ACTIVITY: Locate the line containing "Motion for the" in the data below. Reproduce it and every following line up to the end, exactly as given.
(RECORDED INFORMATION begins)
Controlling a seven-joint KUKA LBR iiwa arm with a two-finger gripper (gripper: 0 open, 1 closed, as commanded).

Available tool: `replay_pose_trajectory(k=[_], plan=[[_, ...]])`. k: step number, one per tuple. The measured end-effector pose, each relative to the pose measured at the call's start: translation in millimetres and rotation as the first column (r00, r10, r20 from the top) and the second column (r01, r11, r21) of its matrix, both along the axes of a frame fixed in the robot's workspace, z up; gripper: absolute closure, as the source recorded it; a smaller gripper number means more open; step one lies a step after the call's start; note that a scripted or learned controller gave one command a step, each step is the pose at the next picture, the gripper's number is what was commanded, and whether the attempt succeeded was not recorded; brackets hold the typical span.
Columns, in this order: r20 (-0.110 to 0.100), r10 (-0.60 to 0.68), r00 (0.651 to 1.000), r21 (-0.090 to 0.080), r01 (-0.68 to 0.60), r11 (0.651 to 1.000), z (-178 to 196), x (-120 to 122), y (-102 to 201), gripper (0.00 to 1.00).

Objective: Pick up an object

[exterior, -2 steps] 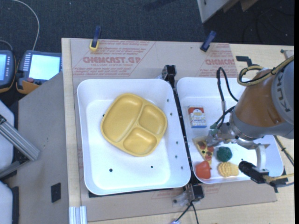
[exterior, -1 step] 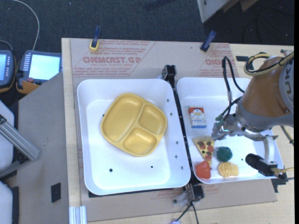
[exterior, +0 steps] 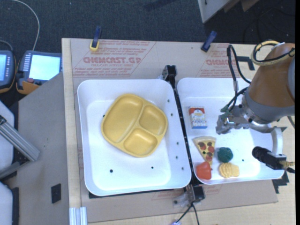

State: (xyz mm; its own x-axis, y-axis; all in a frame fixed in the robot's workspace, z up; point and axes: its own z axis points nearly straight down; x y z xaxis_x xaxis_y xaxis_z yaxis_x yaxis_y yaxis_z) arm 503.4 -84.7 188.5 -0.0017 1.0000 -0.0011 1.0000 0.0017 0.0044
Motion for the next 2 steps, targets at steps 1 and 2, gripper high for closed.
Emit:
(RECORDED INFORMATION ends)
WRITTEN RESPONSE:
Motion for the next 2 steps, targets at steps 1 and 2, gripper high for closed.
Emit:

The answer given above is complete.